» **What is required**:
Reproduce each line of the material exactly, minus any picture.

Start of Given data

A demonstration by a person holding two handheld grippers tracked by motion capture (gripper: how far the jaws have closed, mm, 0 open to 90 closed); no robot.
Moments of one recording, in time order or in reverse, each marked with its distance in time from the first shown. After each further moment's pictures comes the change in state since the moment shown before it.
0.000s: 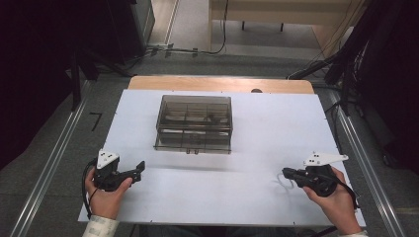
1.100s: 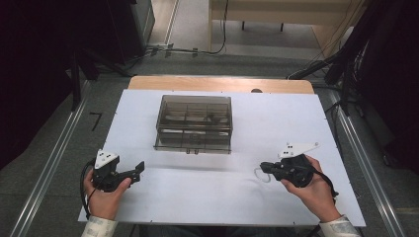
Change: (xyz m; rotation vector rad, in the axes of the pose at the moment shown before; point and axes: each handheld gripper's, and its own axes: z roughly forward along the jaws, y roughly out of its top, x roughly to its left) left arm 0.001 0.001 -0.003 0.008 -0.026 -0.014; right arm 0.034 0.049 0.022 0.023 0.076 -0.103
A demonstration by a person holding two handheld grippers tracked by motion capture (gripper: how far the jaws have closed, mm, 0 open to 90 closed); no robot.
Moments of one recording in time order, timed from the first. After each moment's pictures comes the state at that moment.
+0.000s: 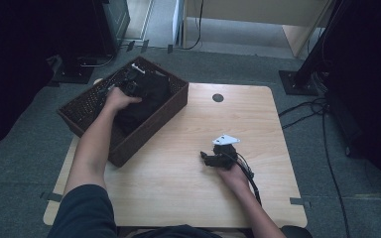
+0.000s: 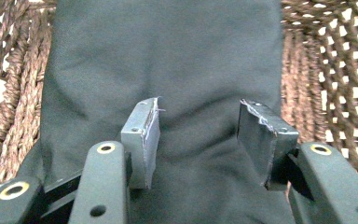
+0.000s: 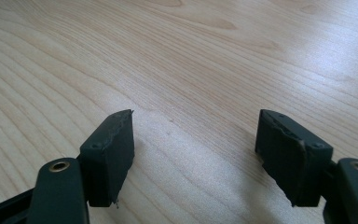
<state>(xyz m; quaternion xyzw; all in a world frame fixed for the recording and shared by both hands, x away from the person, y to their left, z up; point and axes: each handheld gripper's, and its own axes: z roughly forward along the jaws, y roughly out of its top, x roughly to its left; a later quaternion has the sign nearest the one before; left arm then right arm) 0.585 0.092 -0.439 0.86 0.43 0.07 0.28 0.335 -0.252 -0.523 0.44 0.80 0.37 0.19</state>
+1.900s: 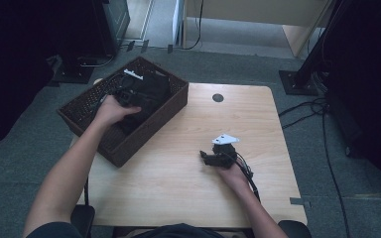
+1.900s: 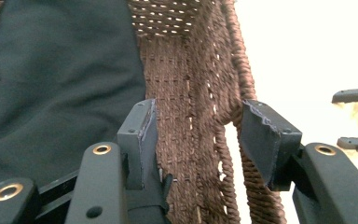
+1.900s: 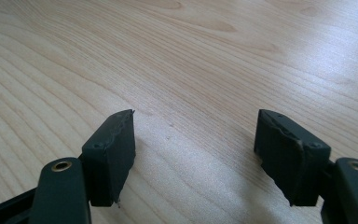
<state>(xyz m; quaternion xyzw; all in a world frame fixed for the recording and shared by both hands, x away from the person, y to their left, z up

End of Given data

» **The answer**:
A demonstration by a person holding two handheld grippers tracked by motion capture (gripper: how far the jaws have closed, mm, 0 open to 90 closed); no robot.
Moments of one recording, in time order or in reverse, each marked with its distance in time from the first shown. After each further moment's pictures comes the change in state since the moment shown before it.
0.000s: 
1.100s: 
Change: (xyz m; rotation vector rad, in the axes of the pose at the moment shown before; point and axes: each handheld gripper's, and its own axes: z roughly forward along the jaws, y roughly out of its top, x roughly to its left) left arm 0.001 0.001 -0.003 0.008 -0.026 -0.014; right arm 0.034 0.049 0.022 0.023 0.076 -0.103
A demonstration by a person holding two handheld grippers tracked by motion capture (gripper: how far the jaws have closed, mm, 0 open to 90 closed); no robot.
Moments of one recording in time order, timed from the first. After each moment's pictures comes the state at that moment.
+0.000s: 
+0.000s: 
+0.000s: 
<state>(xyz m; quaternion xyzw; all in a world frame fixed for the recording and shared by both hands, x away from the person, y to their left, z up; point and axes: each handheld gripper's, and its own axes: z roughly forward along the jaws, y roughly out of its top, x roughly to its left; a later quaternion has the sign nearest the one before; left arm then right arm) 0.585 0.092 -0.439 0.86 0.43 0.07 0.28 0.335 -0.252 -0.523 0.44 0.80 0.37 0.19</state>
+1.900s: 
+1.900s: 
+1.900s: 
<state>(xyz m; quaternion xyzw; all in a world frame fixed for the recording and shared by both hands, x away from the person, y to their left, z up

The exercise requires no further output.